On Sunday, Feb. 14, women across Maryland will fill churches, synagogues and other places of worship in a sea of red hues. However, these women will not don the color in honor of Valentine’s Day. For the sixth year, Baltimore’s Saint Agnes Hospital has encouraged women to wear red in support of their annual heart disease awareness campaign, Red Dress Sundays.
According to Kelly Morin, director of marketing and physician relations at Saint Agnes, the event educates women about maintaining their hearts physically and spiritually.
“Our mission is to educate women, specifically African-American women, about the risk factors of heart disease and the behaviors and conditions that increase their chances,” said Morin.
Throughout the day, church leaders will supply worshippers with information regarding heart disease prevention and many churches will also provide free health screenings.
At its inception in 2005, Red Dress Sunday began as a healthcare initiative with sonly three participating services.
But the number of community partners has skyrocketed, with over 100 churches and 80,000 congregants expected to participate in this year’s Red Dress Sunday.
“Every year the program expands, basically its through word of mouth,” said Morin. “In fact, we have a church in Savannah, Georgia, who is participating in Red Dress Sunday this year.”
According to Morin, a church member in Baltimore shared information about the event with their relatives in Georgia, stimulating their interest to participate.
“In addition to the publicity we get and the more people hear about it, it continues to grow,” she added.

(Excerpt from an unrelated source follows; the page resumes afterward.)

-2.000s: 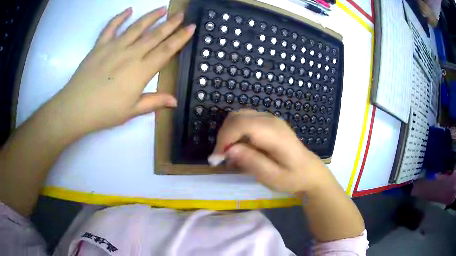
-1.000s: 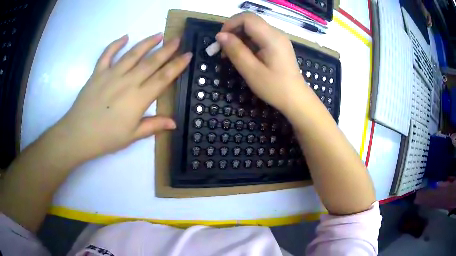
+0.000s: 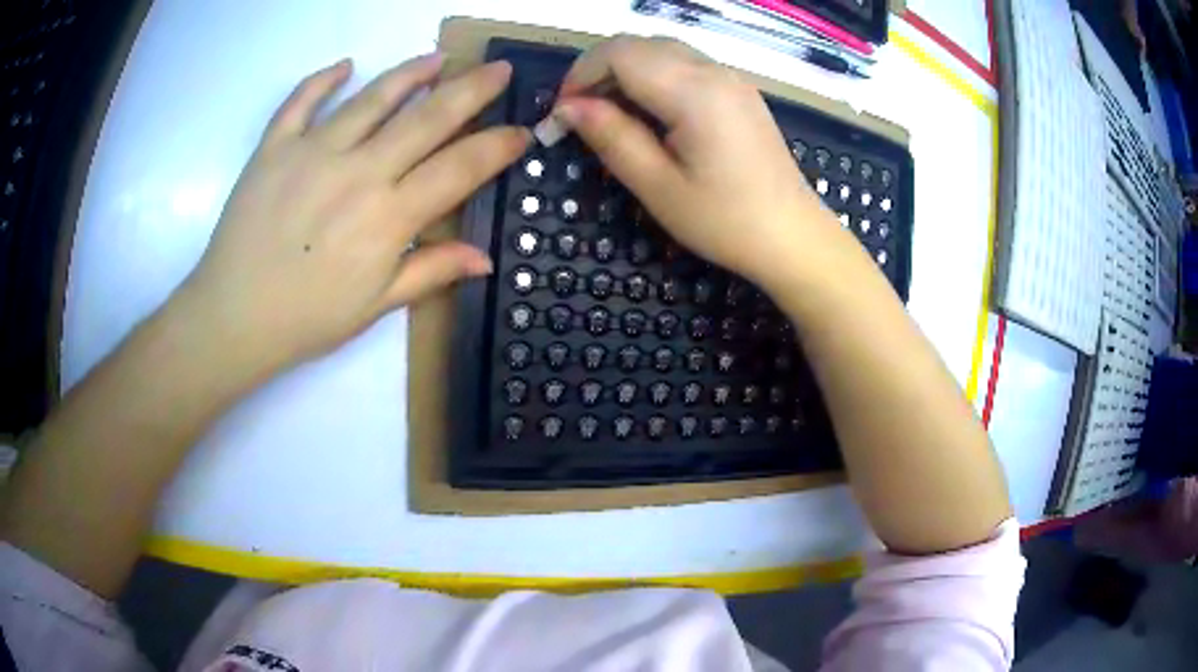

Organizers of the initiative hope churchgoers will be further enlightened on the severity of heart disease in the African-American community. The often fatal illness, which affects one in every four women, is more likely to claim the lives of African-American women than stroke, breast cancer and lung cancer combined, making it the No. 1 killer of women in America. Two-thirds of those women will not make a full recovery.
Saint Agnes hopes these numbers will decrease one day and to broaden the scope of educational services, the hospital launched sisterheart.org, a Web site providing users resources, profiles and community event listings relating to heart disease.